Of course, I am myself boringly traditional, pretentious and elitist, so my soul positively writhed in horror at the spectacle of a Yale education being marketed in bad rhymes on the basis of a strange combination of consumerism (a salad bar and grill, college laundramats and gyms), the collegiate architecture of James Gamble Rogers, conformist political correctness (4 “cultural houses,” a sustainable farm), and the mere quantity of organizations and activities.

Somehow or other, Yale’s distinctive identity, described by F. Scott Fitzgerald thusly:

I think of all Harvard men as sissies… and all Yale men as wearing big blue sweaters and smoking pipes.”

I think of Princeton as being lazy and good-looking and aristocratic — you know, like a spring day. Harvard seems sort of indoors…

And Yale is November, crisp and energetic.”

was wholly overlooked.

Today’s young people are implicitly being expected to decide on their choice of college in much the way they would choose between holiday resorts or apartment complexes, purely on the basis of appearance and amenities. Yale today has no distinctive character or identity at all, it seems. The video has nearly 17 minutes of musical performances (of a sort), and no one ever sings “Bright College Years.”

It was not completely without its moments, however. Near the beginning a motley crowd, obviously made up of Yalies, is sitting there pretending to be parents and prospective students. A fashionably racially diverse admissions officer (played by Kobi Libii) is unctuously answering questions.

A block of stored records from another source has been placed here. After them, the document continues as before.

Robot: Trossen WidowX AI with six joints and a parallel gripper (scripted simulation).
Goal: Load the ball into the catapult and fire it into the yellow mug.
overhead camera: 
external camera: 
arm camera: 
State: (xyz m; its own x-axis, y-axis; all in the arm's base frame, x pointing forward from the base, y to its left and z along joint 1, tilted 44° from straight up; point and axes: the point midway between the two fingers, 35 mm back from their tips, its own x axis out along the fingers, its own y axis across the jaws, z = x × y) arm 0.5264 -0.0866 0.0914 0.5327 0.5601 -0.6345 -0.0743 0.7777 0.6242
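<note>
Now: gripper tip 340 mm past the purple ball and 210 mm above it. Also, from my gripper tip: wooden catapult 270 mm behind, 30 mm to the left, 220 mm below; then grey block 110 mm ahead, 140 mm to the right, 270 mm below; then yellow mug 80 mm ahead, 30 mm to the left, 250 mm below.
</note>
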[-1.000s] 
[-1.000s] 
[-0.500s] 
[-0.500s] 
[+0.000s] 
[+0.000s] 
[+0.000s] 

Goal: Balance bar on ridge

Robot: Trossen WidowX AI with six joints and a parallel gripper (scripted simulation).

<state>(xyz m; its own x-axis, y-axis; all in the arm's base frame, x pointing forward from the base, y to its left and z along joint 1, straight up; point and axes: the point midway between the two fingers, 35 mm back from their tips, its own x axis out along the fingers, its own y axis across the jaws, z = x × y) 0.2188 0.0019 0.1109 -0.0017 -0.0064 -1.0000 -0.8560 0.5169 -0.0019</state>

He answers an inquiry as to whether all Yale professors teach undergraduates in the affirmative, boasting that all tenured Yale professors teach undergraduates, so that even a freshman might be taking a class from a Nobel Prize winner. At that point, a wife goes “Oooo!” and elbows her husband, an Asperger type sporting a pocket protector, who blinks confusedly a few times in response and who (one strongly suspects) is, in fact, himself one of those very same faculty members just referred to.